# Your assignment
In the copy, keep every word of the data below and none of its pictures.

---

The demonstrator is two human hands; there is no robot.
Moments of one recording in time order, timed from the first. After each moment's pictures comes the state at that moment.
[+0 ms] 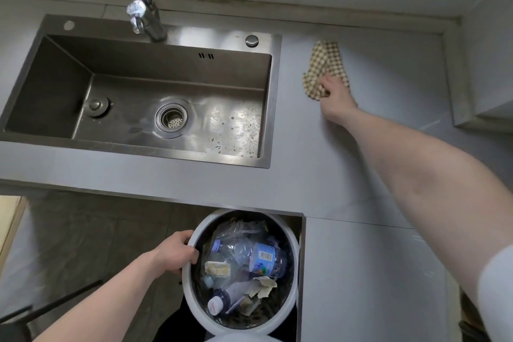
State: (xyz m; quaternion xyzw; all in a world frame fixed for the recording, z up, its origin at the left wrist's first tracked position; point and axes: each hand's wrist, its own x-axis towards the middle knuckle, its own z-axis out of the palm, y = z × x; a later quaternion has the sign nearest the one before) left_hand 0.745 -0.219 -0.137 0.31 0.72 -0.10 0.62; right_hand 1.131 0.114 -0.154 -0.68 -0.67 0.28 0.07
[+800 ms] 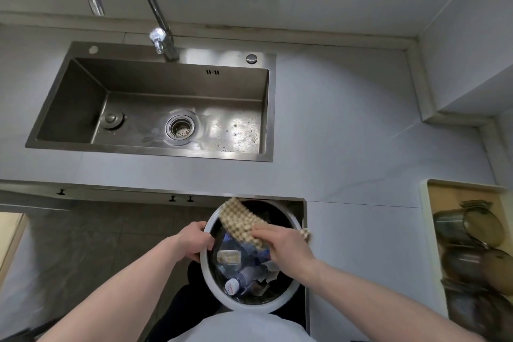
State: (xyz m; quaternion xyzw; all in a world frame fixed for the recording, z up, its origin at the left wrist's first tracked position) left_hand 0.749 -0.231 -0.102 0.32 0.71 -0.08 0.62; right_hand 1.013 -0.265 -0.114 -0.51 -0.76 0.40 0.08
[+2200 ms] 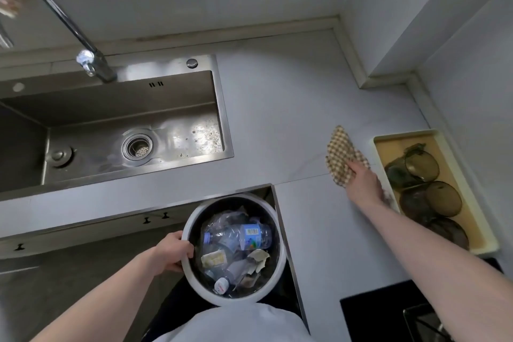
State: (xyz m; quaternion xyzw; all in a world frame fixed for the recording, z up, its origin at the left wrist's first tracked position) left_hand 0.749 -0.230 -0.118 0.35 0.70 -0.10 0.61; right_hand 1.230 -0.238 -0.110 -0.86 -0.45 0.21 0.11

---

# Solved exercise
The demonstrator is two human hands; there is no robot.
Moments of one recording in time order, timed from the first. After each moment's pictures comes the state at that moment.
[+0 ms] 
State: (xyz m; quaternion xyzw; all in a world frame fixed for the recording, z up, its origin at the left wrist's first tracked position; point and axes: each hand's wrist, its own x-axis towards the middle knuckle, its own z-axis out of the palm, y = z × x; a later quaternion has the sign nearest the one before) left_hand 0.745 -0.219 -0.137 0.31 0.72 -0.10 0.62; right_hand 1.131 0.114 -0.154 -0.68 -0.67 0.28 0.07
[+800 ms] 
State: (xyz m; quaternion xyzw; all in a world frame fixed for the recording, z up, its origin at the left wrist's first tracked position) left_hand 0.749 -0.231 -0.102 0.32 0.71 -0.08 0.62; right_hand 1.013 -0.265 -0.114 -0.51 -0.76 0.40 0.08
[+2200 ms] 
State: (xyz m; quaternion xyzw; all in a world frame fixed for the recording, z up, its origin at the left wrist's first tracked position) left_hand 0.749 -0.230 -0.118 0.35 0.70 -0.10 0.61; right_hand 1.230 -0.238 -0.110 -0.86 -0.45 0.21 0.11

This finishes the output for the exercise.